• _Try it_
When you copy the data, keep every word exactly as it is and leave the pictures out.

Input records Block Start

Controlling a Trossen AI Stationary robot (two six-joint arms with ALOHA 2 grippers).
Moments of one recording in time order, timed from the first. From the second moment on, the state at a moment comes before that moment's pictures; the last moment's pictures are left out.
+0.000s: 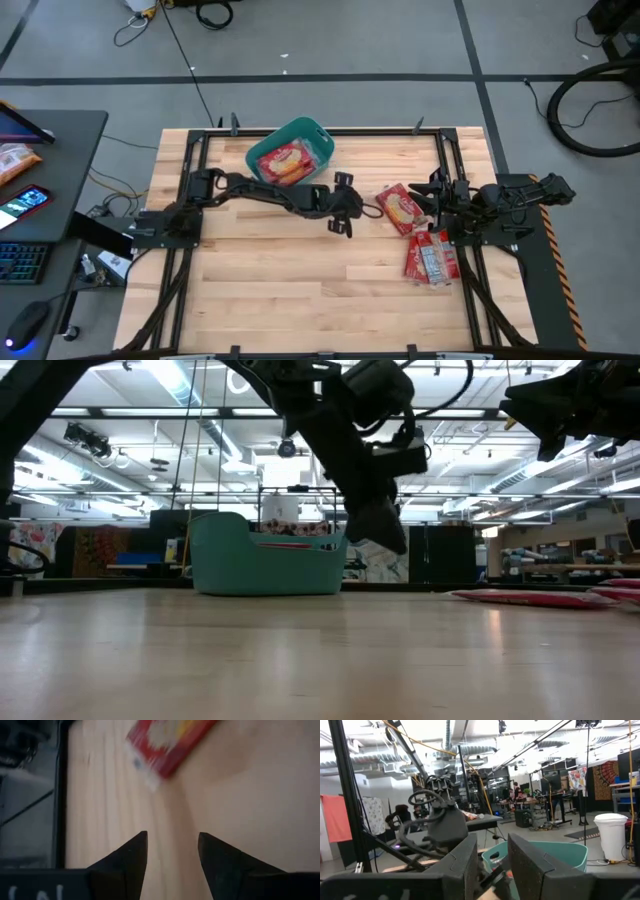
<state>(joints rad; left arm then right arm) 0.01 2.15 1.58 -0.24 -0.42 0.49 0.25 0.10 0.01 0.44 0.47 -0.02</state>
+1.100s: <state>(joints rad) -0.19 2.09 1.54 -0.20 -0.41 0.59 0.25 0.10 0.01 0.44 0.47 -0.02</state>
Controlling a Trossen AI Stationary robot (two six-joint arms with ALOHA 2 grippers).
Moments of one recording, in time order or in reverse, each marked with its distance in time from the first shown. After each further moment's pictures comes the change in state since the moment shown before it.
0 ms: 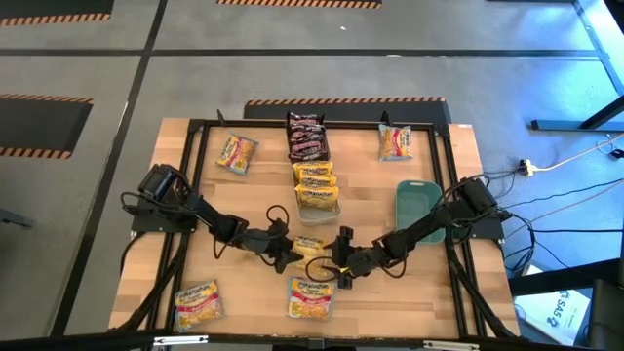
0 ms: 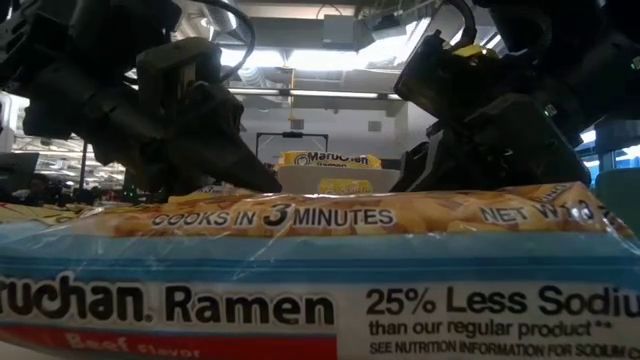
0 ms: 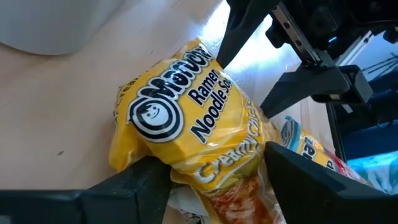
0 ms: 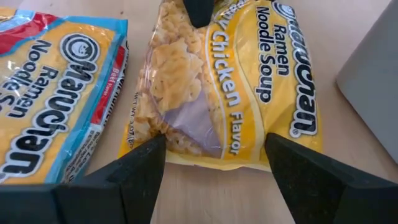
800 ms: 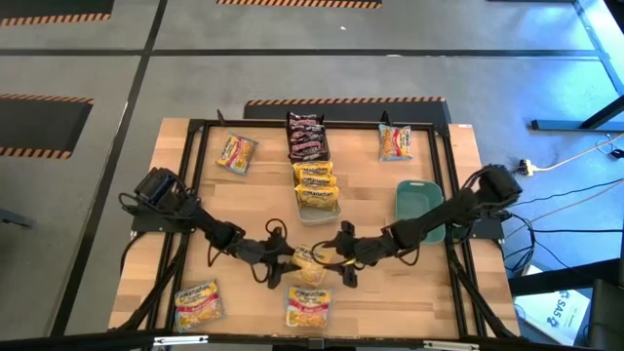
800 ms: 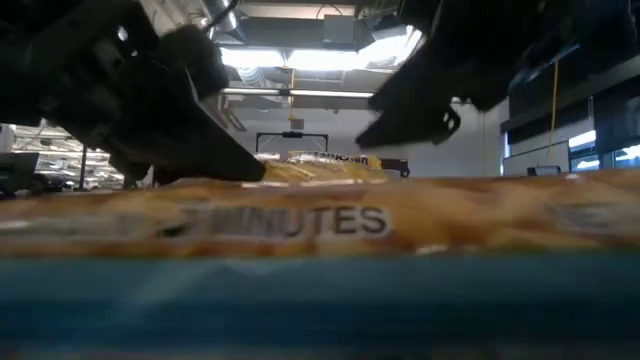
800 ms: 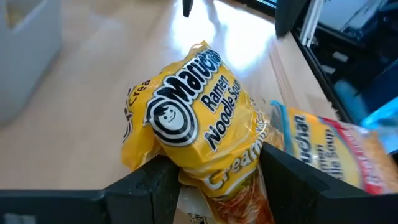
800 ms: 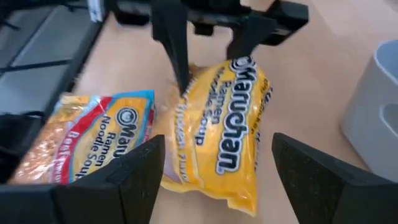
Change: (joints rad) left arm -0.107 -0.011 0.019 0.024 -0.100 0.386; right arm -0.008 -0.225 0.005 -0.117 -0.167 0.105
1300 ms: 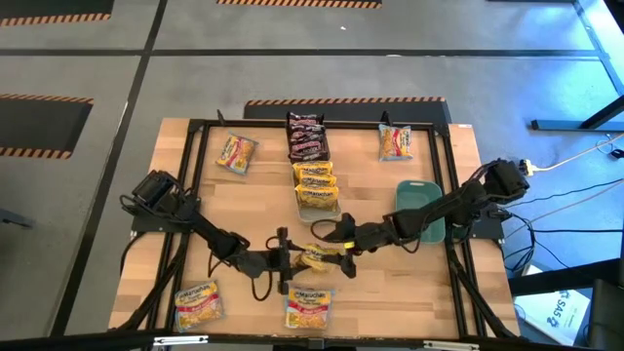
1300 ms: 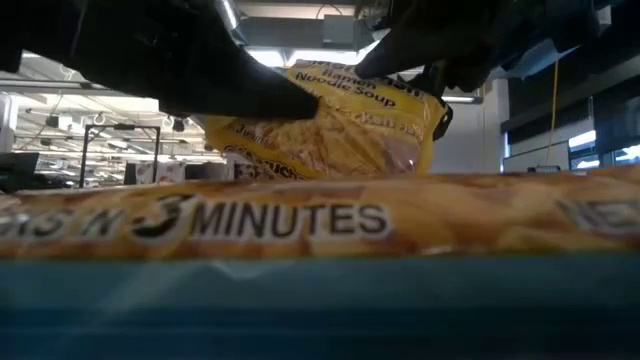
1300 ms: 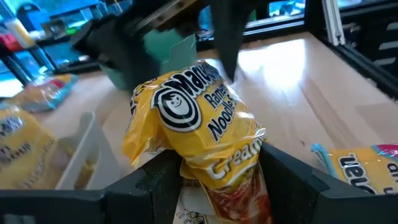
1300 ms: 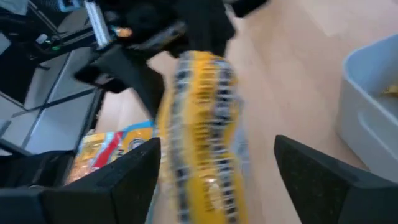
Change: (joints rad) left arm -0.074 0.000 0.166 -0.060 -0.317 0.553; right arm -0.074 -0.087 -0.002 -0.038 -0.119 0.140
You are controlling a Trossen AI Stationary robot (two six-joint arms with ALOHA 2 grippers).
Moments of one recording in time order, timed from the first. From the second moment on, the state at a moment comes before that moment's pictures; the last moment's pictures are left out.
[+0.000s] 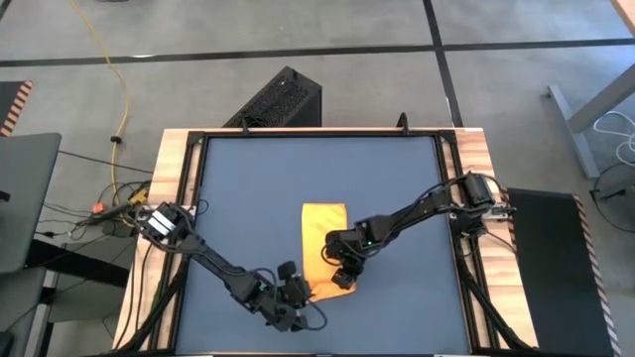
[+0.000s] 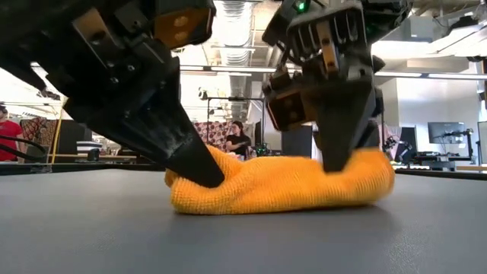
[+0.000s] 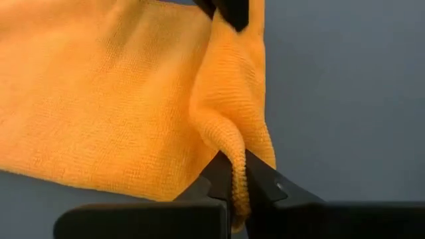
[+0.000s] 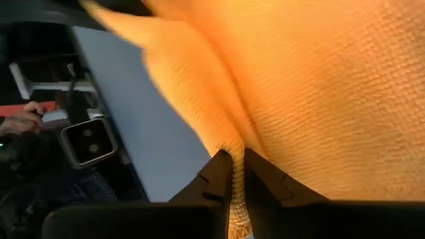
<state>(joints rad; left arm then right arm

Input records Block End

• _Your solution_
Controlling a Trossen AI Stationary robot (two six-joint arms with ALOHA 2 grippers).
Moments of one recording in time order, timed from the first. From the second moment on, the state at a moment comes before that moment's pictures; the last moment's pictures are left out.
+0.000s: 
<state>(joints rad; left arm then right arm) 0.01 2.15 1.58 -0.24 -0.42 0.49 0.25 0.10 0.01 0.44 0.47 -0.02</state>
+1.100s: <state>(joints rad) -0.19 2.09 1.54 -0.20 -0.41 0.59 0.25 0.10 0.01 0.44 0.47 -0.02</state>
Controlling a Trossen AI Stationary robot (two six-joint arms with ALOHA 2 grippers).
Moments of one recording, in time order or in reverse, each marked with its distance in time from the first shown. After each further moment's pictures comes the change in state since the moment shown before it.
0 ms: 
0 ms: 
0 ms: 
0 ms: 
800 ms: 
800 ms: 
800 ms: 
800 ms: 
Change: (joints rad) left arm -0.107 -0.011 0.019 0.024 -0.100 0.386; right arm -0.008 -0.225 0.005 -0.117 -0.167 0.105
1300 ms: 
1300 ms: 
1300 ms: 
1300 ms: 
Change: (joints rad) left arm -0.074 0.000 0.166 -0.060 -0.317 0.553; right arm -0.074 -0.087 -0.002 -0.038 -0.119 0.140
You are controlling a Trossen AI Stationary robot (two six-joint arms with ALOHA 2 grippers).
Moments of one recording in time order, timed from the first. From the second moment on, the state at a moment comes before that moment's pictures; the last moment's pictures are left out.
[+0.000s] 
[+0.000s] 
[+0.000s] 
[+0.000s] 
<state>(joints rad; left arm then right arm

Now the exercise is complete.